TASK PROMPT:
Set down exactly the lines below, starting at the one that contains "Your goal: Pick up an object" and ending at the one that contains "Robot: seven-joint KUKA", with both of those lines included and nothing else.

Records drawn from a dataset

___

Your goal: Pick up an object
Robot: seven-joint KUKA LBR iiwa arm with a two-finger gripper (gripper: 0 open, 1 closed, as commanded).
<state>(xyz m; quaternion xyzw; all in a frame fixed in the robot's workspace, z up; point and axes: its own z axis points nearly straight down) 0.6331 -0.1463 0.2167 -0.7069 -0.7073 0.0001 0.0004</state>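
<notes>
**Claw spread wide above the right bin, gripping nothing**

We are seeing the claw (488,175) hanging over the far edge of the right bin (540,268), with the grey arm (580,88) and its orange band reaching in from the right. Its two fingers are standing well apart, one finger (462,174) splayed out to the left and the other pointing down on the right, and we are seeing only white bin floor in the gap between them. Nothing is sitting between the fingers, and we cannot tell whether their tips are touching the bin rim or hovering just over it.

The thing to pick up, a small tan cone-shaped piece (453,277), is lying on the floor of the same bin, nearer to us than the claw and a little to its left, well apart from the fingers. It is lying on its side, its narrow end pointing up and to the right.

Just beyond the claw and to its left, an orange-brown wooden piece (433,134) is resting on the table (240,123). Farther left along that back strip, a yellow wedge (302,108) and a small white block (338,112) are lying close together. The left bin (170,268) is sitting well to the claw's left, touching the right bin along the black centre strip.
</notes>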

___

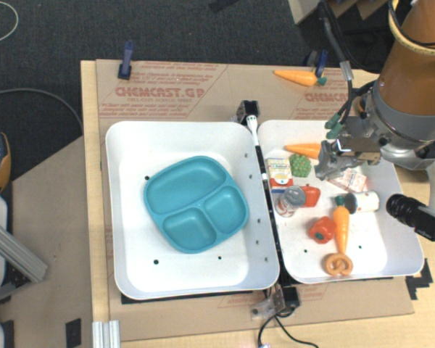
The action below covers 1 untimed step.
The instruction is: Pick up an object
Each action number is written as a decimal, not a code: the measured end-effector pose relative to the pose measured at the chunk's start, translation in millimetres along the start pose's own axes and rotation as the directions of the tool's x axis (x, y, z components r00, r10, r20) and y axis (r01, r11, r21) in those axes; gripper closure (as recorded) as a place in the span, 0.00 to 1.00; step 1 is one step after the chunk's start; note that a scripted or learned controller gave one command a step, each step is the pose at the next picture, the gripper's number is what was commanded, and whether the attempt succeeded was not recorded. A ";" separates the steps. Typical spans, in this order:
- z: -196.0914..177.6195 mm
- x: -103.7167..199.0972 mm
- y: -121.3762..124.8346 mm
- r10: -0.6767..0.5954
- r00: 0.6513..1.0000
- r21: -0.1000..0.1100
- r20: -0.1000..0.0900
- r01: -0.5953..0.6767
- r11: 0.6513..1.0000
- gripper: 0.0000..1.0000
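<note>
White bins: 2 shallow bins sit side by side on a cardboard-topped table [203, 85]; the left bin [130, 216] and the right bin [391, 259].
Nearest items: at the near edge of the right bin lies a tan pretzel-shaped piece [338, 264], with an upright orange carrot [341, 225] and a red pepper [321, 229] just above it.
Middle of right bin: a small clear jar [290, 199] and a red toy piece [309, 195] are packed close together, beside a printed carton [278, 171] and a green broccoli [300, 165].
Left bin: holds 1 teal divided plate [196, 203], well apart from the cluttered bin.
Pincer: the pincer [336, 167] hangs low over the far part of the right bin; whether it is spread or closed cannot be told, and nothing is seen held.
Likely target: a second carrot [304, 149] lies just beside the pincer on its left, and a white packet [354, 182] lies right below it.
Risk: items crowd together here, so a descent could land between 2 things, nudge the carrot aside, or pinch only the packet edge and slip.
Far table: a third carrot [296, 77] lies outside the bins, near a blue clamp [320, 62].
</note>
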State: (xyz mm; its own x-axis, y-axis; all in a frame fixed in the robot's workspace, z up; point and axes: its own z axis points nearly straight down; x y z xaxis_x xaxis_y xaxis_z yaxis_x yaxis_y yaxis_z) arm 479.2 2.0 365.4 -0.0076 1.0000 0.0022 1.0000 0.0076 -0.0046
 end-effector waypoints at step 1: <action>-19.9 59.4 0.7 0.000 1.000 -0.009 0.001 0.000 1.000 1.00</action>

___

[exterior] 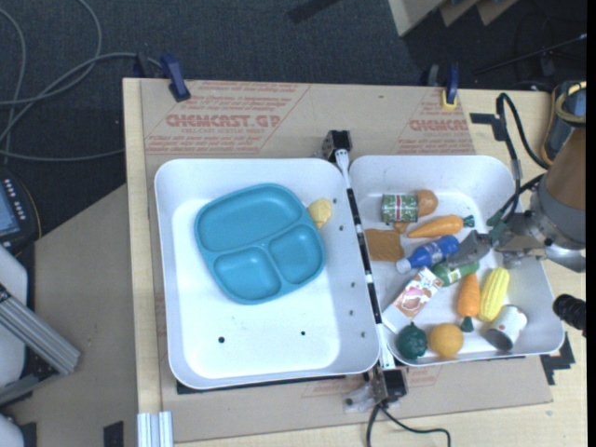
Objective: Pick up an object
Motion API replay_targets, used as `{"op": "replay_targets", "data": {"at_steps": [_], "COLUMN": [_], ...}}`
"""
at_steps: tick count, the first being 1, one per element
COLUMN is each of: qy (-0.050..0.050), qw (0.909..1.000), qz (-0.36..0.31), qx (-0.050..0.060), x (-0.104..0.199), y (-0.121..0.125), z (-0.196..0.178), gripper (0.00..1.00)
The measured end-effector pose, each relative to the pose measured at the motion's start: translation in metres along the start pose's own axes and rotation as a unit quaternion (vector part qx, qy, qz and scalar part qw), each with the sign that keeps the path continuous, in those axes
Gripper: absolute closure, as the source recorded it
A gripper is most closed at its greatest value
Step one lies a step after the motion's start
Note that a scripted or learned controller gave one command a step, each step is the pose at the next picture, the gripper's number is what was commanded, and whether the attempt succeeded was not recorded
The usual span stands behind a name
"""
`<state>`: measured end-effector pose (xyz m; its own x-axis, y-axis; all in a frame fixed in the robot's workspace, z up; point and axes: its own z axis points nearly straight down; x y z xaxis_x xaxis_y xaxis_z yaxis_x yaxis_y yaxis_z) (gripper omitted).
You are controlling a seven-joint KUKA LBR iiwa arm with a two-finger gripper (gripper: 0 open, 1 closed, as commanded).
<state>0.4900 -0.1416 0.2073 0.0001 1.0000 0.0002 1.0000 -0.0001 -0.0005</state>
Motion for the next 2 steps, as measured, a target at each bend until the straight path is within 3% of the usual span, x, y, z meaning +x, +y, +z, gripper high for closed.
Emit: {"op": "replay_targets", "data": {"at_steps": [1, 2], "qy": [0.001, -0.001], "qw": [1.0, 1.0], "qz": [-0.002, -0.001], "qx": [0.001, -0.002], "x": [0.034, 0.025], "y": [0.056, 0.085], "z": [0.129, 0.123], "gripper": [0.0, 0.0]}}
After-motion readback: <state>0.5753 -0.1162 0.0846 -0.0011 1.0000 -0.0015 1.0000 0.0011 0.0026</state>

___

TASK OUTPUT:
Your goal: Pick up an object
Robot: seven-joint KUKA LBR iiwa arm with a two-finger gripper (gripper: 0 open, 1 closed, as commanded).

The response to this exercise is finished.